Copy out all lines of the material below in which "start" occurs.

PROVIDED DATA =
────────────────────

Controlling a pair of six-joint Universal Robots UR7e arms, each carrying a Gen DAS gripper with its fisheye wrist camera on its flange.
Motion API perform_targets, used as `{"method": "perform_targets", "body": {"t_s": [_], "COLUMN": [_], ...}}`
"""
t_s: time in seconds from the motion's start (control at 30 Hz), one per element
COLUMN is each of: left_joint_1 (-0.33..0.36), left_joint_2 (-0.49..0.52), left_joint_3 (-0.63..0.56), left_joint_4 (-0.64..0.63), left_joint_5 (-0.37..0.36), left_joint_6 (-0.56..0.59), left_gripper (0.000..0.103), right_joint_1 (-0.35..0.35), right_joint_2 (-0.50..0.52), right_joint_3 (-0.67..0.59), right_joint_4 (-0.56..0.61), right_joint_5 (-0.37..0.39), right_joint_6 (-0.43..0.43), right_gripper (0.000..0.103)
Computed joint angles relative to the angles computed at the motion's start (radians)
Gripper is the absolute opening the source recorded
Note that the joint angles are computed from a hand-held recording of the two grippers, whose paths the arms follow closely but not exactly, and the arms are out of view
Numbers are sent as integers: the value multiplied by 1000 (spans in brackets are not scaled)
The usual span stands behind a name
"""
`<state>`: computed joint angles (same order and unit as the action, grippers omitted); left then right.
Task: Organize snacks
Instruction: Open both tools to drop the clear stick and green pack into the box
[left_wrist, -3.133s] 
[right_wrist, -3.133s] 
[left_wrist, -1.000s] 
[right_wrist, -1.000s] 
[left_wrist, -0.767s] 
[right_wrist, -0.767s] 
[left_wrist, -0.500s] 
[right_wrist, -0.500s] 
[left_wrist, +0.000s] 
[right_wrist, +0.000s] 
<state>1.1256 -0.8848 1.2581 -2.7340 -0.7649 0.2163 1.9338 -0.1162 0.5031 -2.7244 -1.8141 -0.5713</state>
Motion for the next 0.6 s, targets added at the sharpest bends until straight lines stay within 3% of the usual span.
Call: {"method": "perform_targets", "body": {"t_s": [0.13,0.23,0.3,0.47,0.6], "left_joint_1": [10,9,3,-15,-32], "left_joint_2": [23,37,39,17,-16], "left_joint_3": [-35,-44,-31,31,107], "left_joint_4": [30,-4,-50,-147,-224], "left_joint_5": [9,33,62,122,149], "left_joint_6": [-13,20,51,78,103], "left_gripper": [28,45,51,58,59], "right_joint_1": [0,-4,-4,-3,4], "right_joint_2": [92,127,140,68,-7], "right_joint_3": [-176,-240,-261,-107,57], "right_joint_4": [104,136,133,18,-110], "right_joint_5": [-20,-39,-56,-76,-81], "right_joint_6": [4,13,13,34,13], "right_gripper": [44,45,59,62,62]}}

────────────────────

RESULT FOR THIS EXERCISE =
t_s: time in seconds from the motion's start (control at 30 Hz), one per element
Computed joint angles relative to the angles computed at the motion's start (radians)

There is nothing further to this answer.